Information supplied below:

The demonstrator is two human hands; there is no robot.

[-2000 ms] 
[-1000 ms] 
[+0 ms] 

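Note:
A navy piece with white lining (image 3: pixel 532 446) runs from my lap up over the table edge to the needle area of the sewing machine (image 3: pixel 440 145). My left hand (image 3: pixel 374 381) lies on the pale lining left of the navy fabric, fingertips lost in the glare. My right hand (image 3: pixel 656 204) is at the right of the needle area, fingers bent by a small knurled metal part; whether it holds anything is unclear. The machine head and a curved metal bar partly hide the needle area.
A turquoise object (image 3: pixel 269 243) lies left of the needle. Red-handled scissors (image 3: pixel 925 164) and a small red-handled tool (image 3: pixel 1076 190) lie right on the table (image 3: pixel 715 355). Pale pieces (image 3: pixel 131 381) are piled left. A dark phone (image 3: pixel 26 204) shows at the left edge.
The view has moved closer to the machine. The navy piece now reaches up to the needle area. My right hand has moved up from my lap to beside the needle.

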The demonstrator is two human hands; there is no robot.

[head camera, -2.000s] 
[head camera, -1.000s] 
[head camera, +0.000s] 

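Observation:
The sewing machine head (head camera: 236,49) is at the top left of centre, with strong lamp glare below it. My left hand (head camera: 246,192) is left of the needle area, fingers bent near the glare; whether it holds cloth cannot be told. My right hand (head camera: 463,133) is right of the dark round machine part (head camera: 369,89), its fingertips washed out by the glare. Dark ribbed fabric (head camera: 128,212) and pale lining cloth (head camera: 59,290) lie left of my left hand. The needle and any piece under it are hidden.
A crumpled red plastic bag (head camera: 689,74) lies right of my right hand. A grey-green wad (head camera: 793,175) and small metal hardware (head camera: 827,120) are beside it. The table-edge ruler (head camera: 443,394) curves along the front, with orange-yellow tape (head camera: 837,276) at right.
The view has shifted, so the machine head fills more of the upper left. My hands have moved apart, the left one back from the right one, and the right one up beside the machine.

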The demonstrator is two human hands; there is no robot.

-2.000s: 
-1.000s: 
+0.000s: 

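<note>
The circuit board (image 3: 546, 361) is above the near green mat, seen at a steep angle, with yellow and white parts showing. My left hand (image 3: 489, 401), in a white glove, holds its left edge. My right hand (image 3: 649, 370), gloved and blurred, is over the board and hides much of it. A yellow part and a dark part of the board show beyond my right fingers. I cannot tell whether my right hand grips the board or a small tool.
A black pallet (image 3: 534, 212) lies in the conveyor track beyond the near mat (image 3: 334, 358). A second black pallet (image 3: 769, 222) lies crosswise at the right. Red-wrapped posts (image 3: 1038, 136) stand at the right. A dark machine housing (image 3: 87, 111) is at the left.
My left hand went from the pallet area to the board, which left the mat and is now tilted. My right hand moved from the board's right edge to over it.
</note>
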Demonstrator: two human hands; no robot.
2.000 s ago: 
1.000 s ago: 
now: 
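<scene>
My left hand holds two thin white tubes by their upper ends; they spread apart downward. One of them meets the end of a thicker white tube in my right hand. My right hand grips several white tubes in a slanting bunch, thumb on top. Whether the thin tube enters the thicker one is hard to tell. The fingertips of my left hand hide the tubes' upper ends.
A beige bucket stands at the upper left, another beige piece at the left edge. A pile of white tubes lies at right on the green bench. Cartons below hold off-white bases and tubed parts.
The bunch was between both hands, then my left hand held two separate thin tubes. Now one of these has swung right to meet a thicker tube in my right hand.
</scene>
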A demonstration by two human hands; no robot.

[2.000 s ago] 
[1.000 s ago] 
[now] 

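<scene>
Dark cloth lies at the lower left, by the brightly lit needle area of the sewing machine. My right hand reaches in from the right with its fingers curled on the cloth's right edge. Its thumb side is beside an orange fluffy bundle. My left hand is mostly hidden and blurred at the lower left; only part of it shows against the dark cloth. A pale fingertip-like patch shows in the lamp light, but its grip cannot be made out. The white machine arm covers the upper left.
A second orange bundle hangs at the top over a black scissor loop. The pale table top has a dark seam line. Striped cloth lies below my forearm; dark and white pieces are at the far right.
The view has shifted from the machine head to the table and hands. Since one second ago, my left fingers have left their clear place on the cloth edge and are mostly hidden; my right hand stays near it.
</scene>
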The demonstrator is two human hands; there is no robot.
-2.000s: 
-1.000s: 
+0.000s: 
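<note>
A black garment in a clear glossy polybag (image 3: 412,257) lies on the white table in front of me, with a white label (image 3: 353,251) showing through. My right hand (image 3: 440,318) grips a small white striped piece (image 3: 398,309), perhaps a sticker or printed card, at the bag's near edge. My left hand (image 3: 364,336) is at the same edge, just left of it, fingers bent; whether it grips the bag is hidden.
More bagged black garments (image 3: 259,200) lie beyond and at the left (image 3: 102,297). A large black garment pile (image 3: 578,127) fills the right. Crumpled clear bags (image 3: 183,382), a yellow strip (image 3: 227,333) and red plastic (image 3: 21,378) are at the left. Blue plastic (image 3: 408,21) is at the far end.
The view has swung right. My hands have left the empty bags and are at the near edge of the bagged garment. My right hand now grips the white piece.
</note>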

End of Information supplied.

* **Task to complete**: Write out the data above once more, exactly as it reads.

* **Your solution**:
The demonstrator is two human hands; there is no robot.

[-2000 ms] 
[-1000 ms] 
[+0 ms] 

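Note:
A navy piece with white lining (image 3: pixel 532 446) runs from my lap up over the table edge to the needle area of the sewing machine (image 3: pixel 440 145). My left hand (image 3: pixel 374 381) lies on the pale lining left of the navy fabric, fingertips lost in the glare. My right hand (image 3: pixel 656 204) is at the right of the needle area, fingers bent by a small knurled metal part; whether it holds anything is unclear. The machine head and a curved metal bar partly hide the needle area.
A turquoise object (image 3: pixel 269 243) lies left of the needle. Red-handled scissors (image 3: pixel 925 164) and a small red-handled tool (image 3: pixel 1076 190) lie right on the table (image 3: pixel 715 355). Pale pieces (image 3: pixel 131 381) are piled left. A dark phone (image 3: pixel 26 204) shows at the left edge.
The view has moved closer to the machine. The navy piece now reaches up to the needle area. My right hand has moved up from my lap to beside the needle.
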
The demonstrator is two human hands; there is no robot.

[head camera, -2.000s] 
[head camera, -1.000s] 
[head camera, +0.000s] 

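Observation:
The sewing machine head (head camera: 236,49) is at the top left of centre, with strong lamp glare below it. My left hand (head camera: 246,192) is left of the needle area, fingers bent near the glare; whether it holds cloth cannot be told. My right hand (head camera: 463,133) is right of the dark round machine part (head camera: 369,89), its fingertips washed out by the glare. Dark ribbed fabric (head camera: 128,212) and pale lining cloth (head camera: 59,290) lie left of my left hand. The needle and any piece under it are hidden.
A crumpled red plastic bag (head camera: 689,74) lies right of my right hand. A grey-green wad (head camera: 793,175) and small metal hardware (head camera: 827,120) are beside it. The table-edge ruler (head camera: 443,394) curves along the front, with orange-yellow tape (head camera: 837,276) at right.
The view has shifted, so the machine head fills more of the upper left. My hands have moved apart, the left one back from the right one, and the right one up beside the machine.
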
The demonstrator is two human hands; there is no robot.

-2.000s: 
-1.000s: 
+0.000s: 

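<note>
The circuit board (image 3: 546, 361) is above the near green mat, seen at a steep angle, with yellow and white parts showing. My left hand (image 3: 489, 401), in a white glove, holds its left edge. My right hand (image 3: 649, 370), gloved and blurred, is over the board and hides much of it. A yellow part and a dark part of the board show beyond my right fingers. I cannot tell whether my right hand grips the board or a small tool.
A black pallet (image 3: 534, 212) lies in the conveyor track beyond the near mat (image 3: 334, 358). A second black pallet (image 3: 769, 222) lies crosswise at the right. Red-wrapped posts (image 3: 1038, 136) stand at the right. A dark machine housing (image 3: 87, 111) is at the left.
My left hand went from the pallet area to the board, which left the mat and is now tilted. My right hand moved from the board's right edge to over it.
</note>
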Demonstrator: two human hands; no robot.
2.000 s ago: 
1.000 s ago: 
now: 
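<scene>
My left hand holds two thin white tubes by their upper ends; they spread apart downward. One of them meets the end of a thicker white tube in my right hand. My right hand grips several white tubes in a slanting bunch, thumb on top. Whether the thin tube enters the thicker one is hard to tell. The fingertips of my left hand hide the tubes' upper ends.
A beige bucket stands at the upper left, another beige piece at the left edge. A pile of white tubes lies at right on the green bench. Cartons below hold off-white bases and tubed parts.
The bunch was between both hands, then my left hand held two separate thin tubes. Now one of these has swung right to meet a thicker tube in my right hand.
</scene>
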A demonstration by two human hands; no robot.

[2.000 s ago] 
[1.000 s ago] 
[now] 

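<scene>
Dark cloth lies at the lower left, by the brightly lit needle area of the sewing machine. My right hand reaches in from the right with its fingers curled on the cloth's right edge. Its thumb side is beside an orange fluffy bundle. My left hand is mostly hidden and blurred at the lower left; only part of it shows against the dark cloth. A pale fingertip-like patch shows in the lamp light, but its grip cannot be made out. The white machine arm covers the upper left.
A second orange bundle hangs at the top over a black scissor loop. The pale table top has a dark seam line. Striped cloth lies below my forearm; dark and white pieces are at the far right.
The view has shifted from the machine head to the table and hands. Since one second ago, my left fingers have left their clear place on the cloth edge and are mostly hidden; my right hand stays near it.
</scene>
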The demonstrator is two human hands; there is no robot.
-2.000s: 
-1.000s: 
+0.000s: 
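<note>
A black garment in a clear glossy polybag (image 3: 412,257) lies on the white table in front of me, with a white label (image 3: 353,251) showing through. My right hand (image 3: 440,318) grips a small white striped piece (image 3: 398,309), perhaps a sticker or printed card, at the bag's near edge. My left hand (image 3: 364,336) is at the same edge, just left of it, fingers bent; whether it grips the bag is hidden.
More bagged black garments (image 3: 259,200) lie beyond and at the left (image 3: 102,297). A large black garment pile (image 3: 578,127) fills the right. Crumpled clear bags (image 3: 183,382), a yellow strip (image 3: 227,333) and red plastic (image 3: 21,378) are at the left. Blue plastic (image 3: 408,21) is at the far end.
The view has swung right. My hands have left the empty bags and are at the near edge of the bagged garment. My right hand now grips the white piece.
</note>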

With that, the exercise is finished.